Adjacent -0.0006630 0.0001653 -4.012 6.01e-05 ***

---

Signif. codes: 0 '***' 0.001 '**' 0.01 '*' 0.05 '.' 0.1 ' ' 1

(Dispersion parameter for poisson family taken to be 31.74914)

Null deviance: 3510.73 on 29 degrees of freedom

Residual deviance: 716.85 on 24 degrees of freedom

AIC: 889.68

Number of Fisher Scoring iterations: 5

Notice that:

the estimation of the dispersion parameter s² and the regression parameter b are independent, so choosing a dispersion other than one has no effect on the regression parameter estimation (exercise: check whether the two Poisson fits, with and without dispersion parameter, have same estimates of b)
but, the standard errors and z-statistics are changed
exercise: compare this result with the Normal linear model fits.
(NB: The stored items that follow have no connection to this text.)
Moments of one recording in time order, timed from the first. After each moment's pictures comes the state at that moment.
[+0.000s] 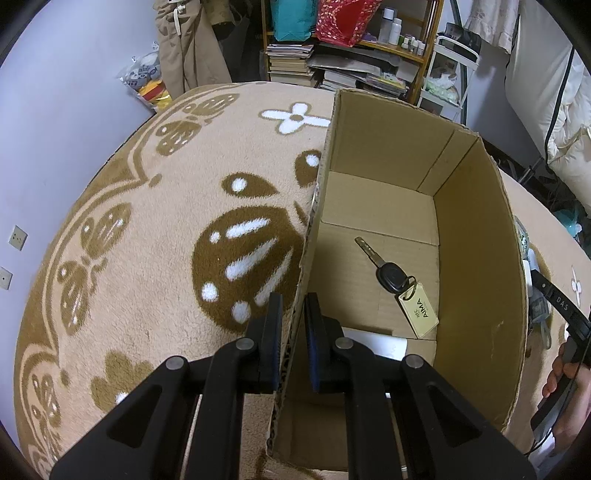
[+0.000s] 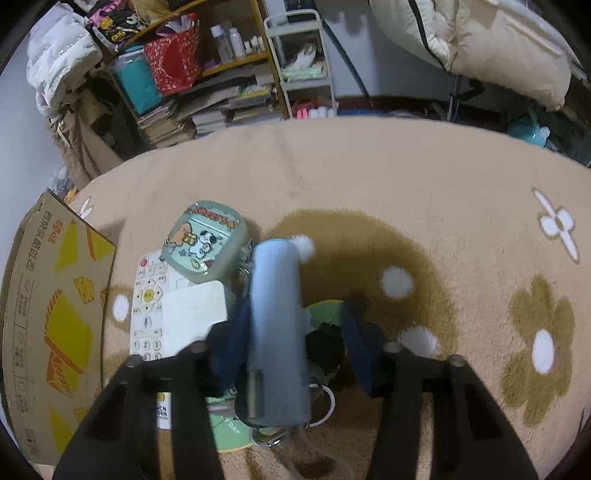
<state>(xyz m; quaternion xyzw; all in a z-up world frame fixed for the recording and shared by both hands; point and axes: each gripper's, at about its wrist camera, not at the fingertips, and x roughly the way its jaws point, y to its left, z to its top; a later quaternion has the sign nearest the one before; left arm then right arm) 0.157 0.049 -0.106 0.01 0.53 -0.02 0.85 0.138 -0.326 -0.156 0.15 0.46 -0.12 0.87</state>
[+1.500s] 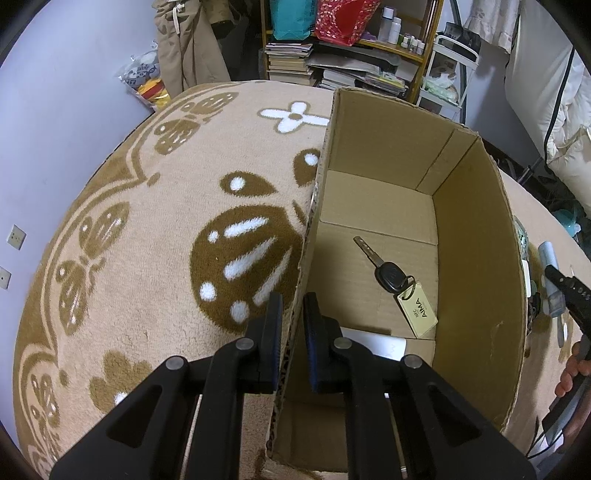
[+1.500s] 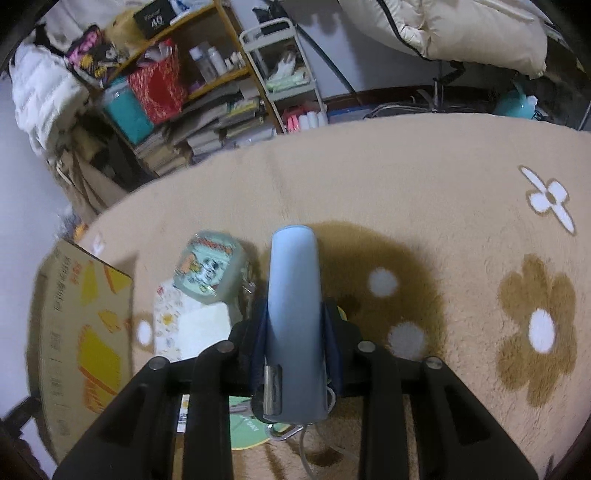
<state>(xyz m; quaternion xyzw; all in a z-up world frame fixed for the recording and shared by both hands) 0.157 0.051 -0.107 0.01 0.53 -0.02 0.85 0.123 -0.349 -0.138 0.25 0.44 -0.12 0.86</state>
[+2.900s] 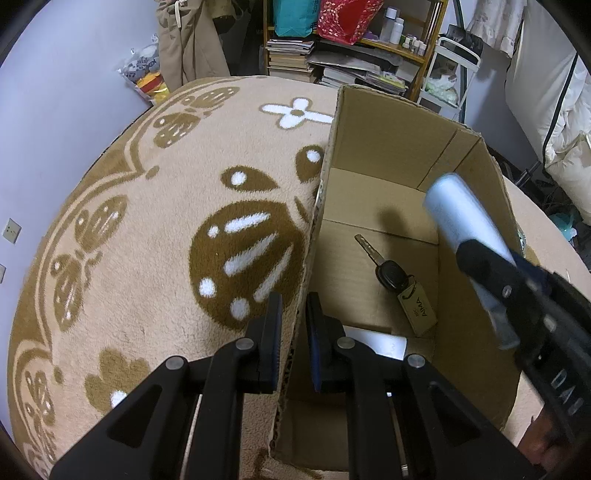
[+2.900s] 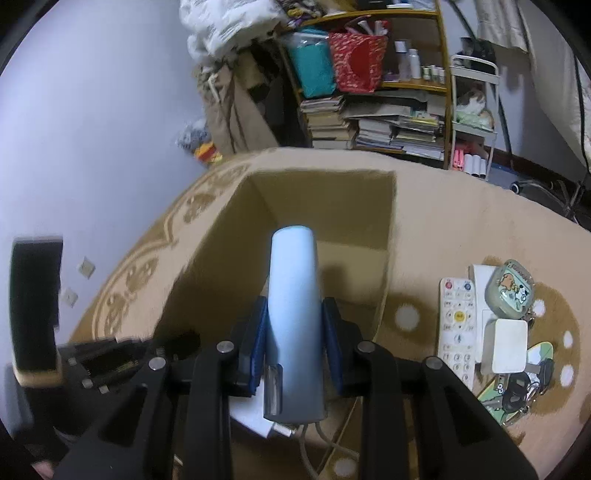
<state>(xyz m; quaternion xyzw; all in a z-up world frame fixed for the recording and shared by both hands) 0.157 0.051 -0.109 -0.01 0.54 -0.02 0.84 0.152 -0.116 -0.085 0.08 0.44 0.12 0.89</state>
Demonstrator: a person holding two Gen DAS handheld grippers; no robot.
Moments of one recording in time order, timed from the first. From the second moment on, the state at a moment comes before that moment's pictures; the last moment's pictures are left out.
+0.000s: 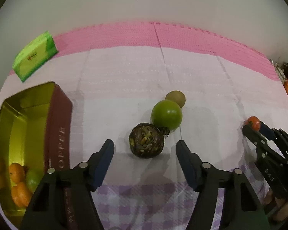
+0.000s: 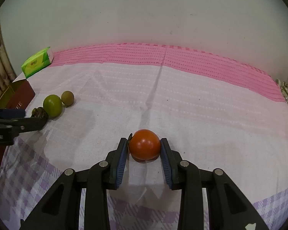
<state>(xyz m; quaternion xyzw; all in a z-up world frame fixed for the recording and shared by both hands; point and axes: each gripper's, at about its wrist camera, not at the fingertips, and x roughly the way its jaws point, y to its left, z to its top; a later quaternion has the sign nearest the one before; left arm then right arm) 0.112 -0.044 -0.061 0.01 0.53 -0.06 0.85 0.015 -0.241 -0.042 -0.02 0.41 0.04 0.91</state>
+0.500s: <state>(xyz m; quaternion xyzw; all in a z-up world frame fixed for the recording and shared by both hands) 0.067 -0.029 -0.032 0.01 0.52 -0.07 0.85 0.016 -0.240 -0.040 -0.02 0.42 0.04 0.91</state>
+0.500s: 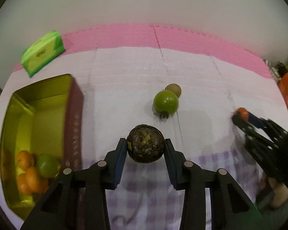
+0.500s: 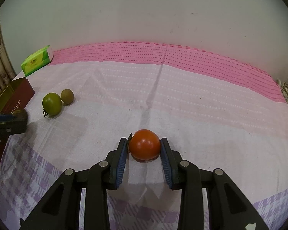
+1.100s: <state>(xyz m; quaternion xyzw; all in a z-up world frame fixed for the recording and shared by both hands) 0.019 0.136 0.020 -0.05 0.49 0.09 0.87 0.016 -0.238 -0.041 -0.03 0.42 0.04 0.91</state>
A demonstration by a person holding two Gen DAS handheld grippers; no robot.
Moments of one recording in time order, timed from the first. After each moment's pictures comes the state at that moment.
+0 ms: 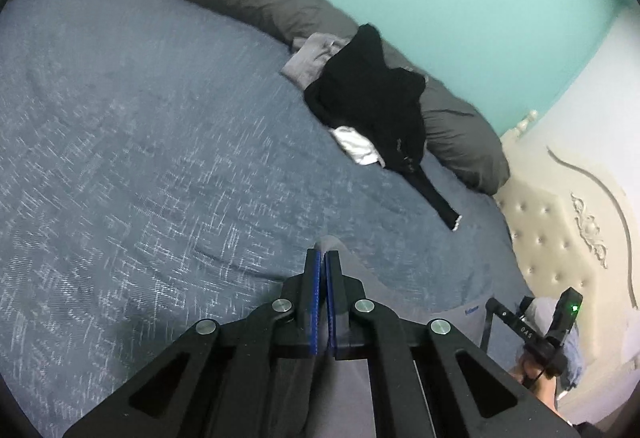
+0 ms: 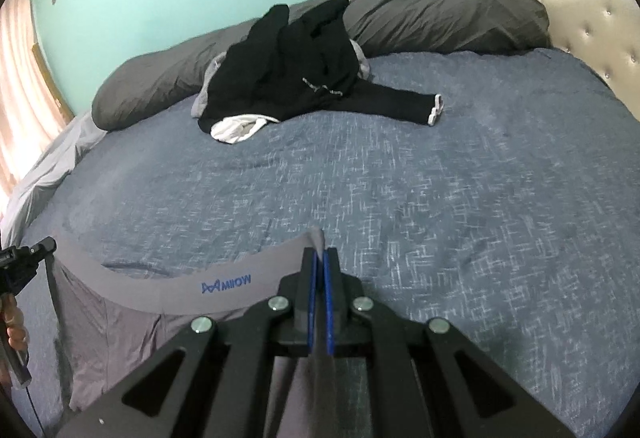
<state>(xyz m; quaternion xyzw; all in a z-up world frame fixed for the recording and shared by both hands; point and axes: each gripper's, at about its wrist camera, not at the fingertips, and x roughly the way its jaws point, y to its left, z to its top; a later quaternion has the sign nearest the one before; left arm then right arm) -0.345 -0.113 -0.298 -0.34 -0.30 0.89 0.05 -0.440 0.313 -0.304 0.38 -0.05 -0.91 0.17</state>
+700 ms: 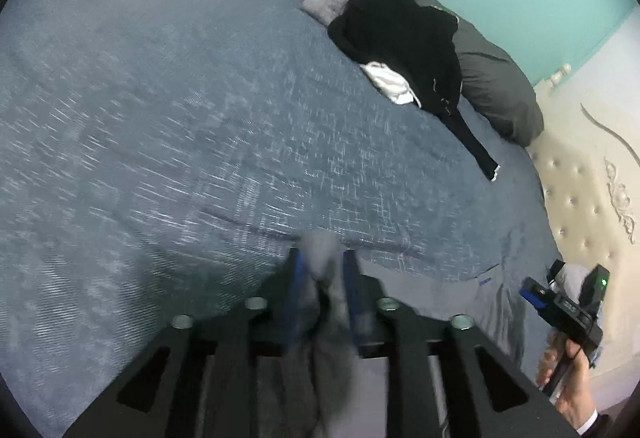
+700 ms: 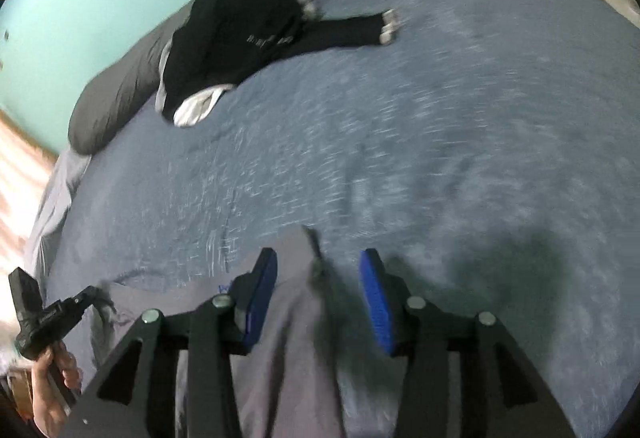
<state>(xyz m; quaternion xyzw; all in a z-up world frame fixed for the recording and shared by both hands) -0.361 -0.106 -0.324 -0.44 -0.26 0.86 0.04 -0.446 0.356 -0.330 0.47 -0.16 -0.86 0.13</state>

Examine what information in the results are similar, what are different. (Notice that Nearest and Scruz become insignificant in the Poisson fit with dispersion parameter, which is consistent with what we observed in the Normal fits.)

To compare two nested models, we now need to use F-test, rather than chi-square test:

> drop1(modp,test="F")

Single term deletions

Model:

Species ~ Area + Elevation + Nearest + Scruz + Adjacent

Df Deviance AIC F value Pr(F)

<none> 716.85 889.68

Area 1 1204.35 1375.18 16.3217 0.0004762 ***

Elevation 1 2389.57 2560.40 56.0028 1.007e-07 ***

Nearest 1 739.41 910.24 0.7555 0.3933572

Scruz 1 813.62 984.45 3.2400 0.0844448 .

Adjacent 1 1341.45 1512.29 20.9119 0.0001230 ***

---

Signif. codes: 0 '***' 0.001 '**' 0.01 '*' 0.05 '.' 0.1 ' ' 1

Warning message:

F test assumes 'quasipoisson' family in: drop1.glm(modp, test = "F")

The F-test is more reliable than the z-statistics although it makes little difference for this data.